• **ABOUT THIS TASK**
In the entries below, print exactly the lines from the first through the one with "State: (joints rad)", both included, and none of the pictures.

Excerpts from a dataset
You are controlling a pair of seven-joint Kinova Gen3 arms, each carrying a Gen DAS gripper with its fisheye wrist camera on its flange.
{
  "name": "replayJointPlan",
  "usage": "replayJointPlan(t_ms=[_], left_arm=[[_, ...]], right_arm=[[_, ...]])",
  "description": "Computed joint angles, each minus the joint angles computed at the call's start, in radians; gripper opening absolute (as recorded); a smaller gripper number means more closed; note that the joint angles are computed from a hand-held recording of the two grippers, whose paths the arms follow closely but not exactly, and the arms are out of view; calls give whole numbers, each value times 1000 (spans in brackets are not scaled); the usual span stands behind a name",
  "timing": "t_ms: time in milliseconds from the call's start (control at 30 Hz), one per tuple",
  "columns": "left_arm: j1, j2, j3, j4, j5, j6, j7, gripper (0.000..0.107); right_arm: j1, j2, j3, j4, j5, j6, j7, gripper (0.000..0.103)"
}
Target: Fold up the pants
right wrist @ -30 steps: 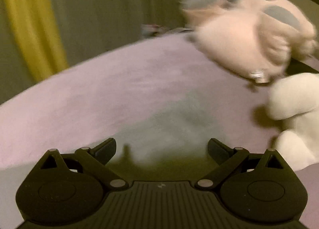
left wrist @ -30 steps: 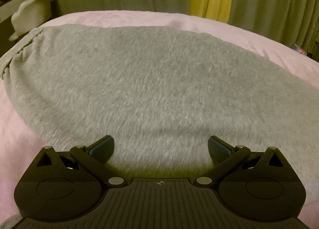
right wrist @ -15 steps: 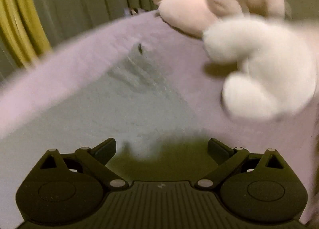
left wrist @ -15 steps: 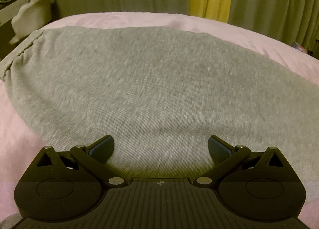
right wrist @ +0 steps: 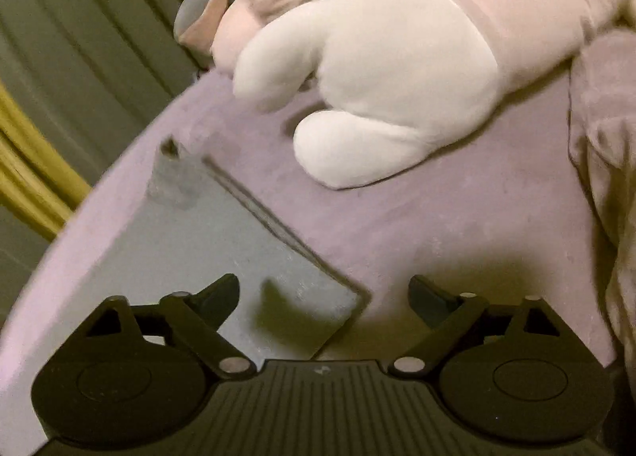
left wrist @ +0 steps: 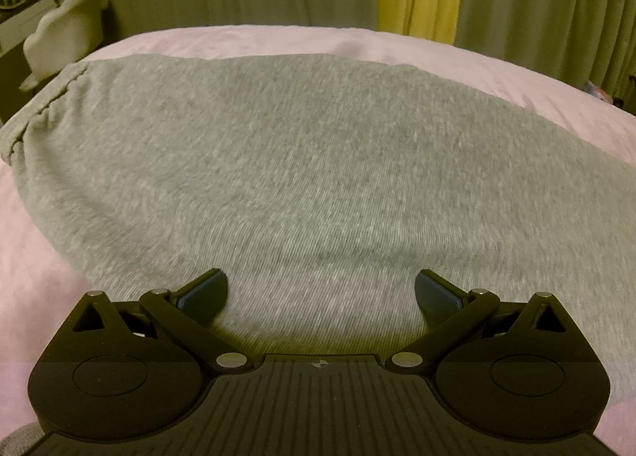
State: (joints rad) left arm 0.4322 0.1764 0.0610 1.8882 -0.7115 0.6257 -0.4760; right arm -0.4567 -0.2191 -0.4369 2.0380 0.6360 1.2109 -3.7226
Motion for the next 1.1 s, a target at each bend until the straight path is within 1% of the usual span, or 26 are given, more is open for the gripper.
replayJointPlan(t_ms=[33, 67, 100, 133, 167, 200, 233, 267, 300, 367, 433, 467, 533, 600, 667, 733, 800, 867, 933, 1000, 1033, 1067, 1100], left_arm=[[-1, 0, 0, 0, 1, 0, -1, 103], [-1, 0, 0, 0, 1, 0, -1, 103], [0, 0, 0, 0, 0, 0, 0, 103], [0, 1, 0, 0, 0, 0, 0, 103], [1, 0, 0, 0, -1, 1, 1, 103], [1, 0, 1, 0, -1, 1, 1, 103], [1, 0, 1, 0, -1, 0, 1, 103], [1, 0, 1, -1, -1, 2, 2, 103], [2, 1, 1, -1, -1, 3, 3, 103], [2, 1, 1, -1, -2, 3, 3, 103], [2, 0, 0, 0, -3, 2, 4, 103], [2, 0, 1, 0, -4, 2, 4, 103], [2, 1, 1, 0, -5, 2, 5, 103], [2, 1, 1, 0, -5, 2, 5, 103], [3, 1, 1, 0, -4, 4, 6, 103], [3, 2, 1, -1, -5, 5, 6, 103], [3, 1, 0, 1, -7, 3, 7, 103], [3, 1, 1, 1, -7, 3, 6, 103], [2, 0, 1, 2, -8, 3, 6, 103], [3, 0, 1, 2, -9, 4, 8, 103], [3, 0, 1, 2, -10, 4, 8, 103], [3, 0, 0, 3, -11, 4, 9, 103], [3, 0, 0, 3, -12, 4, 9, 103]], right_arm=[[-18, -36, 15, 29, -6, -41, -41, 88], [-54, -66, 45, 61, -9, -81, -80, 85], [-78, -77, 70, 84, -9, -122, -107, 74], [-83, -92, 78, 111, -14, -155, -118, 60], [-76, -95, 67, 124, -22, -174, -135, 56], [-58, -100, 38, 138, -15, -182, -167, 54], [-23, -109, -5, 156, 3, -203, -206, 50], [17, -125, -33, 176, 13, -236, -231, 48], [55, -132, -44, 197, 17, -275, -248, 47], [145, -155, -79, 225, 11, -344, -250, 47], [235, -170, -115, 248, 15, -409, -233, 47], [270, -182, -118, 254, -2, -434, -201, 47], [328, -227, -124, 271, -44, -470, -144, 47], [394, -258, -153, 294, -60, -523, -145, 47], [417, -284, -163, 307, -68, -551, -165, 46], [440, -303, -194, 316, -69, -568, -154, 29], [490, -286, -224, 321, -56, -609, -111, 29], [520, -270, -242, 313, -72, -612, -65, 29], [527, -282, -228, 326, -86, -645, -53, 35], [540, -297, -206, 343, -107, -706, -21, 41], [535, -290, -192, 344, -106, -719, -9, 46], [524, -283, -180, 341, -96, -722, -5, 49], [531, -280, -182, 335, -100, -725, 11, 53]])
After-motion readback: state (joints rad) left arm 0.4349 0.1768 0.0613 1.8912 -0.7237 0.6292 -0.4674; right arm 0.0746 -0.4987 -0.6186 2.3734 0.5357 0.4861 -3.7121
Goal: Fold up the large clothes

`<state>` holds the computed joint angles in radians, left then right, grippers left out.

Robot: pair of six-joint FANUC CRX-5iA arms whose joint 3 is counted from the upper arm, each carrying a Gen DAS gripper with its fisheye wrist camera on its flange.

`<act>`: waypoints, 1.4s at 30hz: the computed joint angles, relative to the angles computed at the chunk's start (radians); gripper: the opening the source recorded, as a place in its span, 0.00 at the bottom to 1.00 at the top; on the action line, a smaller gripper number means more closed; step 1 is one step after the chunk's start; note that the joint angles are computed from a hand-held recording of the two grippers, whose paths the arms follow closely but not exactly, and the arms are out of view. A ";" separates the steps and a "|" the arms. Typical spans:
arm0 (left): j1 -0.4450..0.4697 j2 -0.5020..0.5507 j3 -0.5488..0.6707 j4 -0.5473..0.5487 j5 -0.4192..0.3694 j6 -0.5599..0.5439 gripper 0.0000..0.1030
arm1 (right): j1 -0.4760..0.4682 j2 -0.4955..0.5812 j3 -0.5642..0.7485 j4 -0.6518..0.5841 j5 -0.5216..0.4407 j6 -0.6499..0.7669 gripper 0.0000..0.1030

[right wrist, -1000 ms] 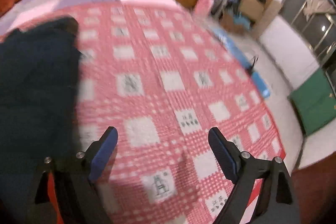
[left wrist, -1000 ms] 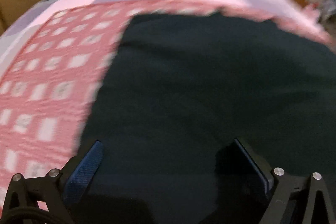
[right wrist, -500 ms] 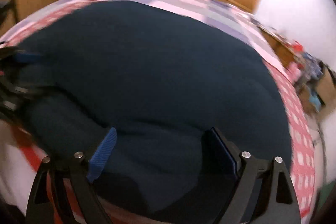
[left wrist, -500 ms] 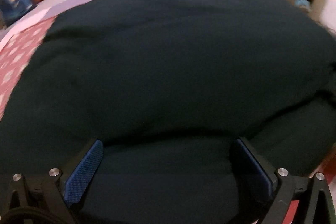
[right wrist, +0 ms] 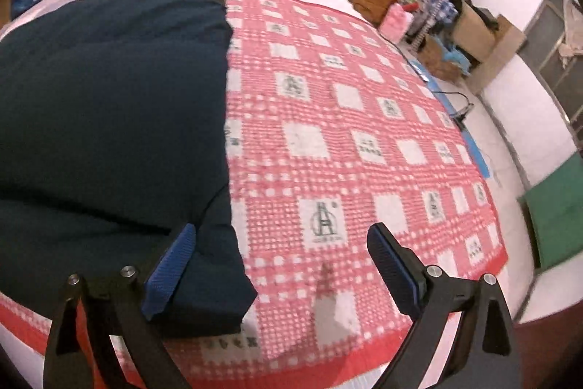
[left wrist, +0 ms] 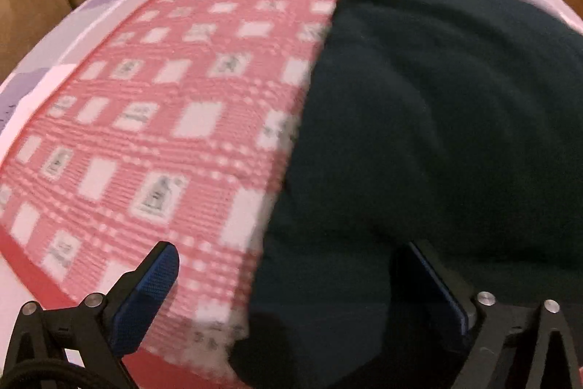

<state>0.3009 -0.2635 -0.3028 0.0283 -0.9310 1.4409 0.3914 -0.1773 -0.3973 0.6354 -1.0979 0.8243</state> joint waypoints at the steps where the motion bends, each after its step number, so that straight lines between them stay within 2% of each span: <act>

• **TASK RESPONSE**
You are controlling a pair of seven-joint Kinova Gen3 arms, each carrying a Gen DAS gripper with its fisheye wrist camera on its flange.
{
  "name": "replayJointPlan",
  "usage": "replayJointPlan(t_ms=[_], left_arm=[[_, ...]], right_arm=[[_, ...]])",
  "description": "Computed joint angles, each minus the joint angles computed at the call's start, in radians; gripper opening absolute (as recorded); a smaller gripper number means more closed; note that the joint angles are computed from a hand-held recording of the two grippers, whose paths the arms follow closely but not exactly, and the arms are out of view; calls give whole numbers, each value times 1000 (spans in brackets are not scaled); the usual span stands behind a name",
  "timing": "t_ms: time in milliseconds from the call's start (control at 30 Hz), one per tuple",
  "columns": "left_arm: j1, j2, j3, j4, j5, j6, j7, gripper (0.000..0.107); right_arm: j1, j2, j3, j4, j5, j6, j7, gripper (0.000..0.103)"
}
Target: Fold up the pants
right wrist @ -30 steps: 
left wrist @ -30 steps: 
right wrist @ -15 steps: 
left wrist @ -15 steps: 
right wrist @ +0 steps: 
left wrist @ +0 steps: 
State: (joints rad) left arm 0.4322 0.1764 0.0610 1.8882 -0.7115 0.6257 -0.4760; right arm -0.4567 -0.2191 -0.4369 2.0380 0.6360 1.2109 -3.7226

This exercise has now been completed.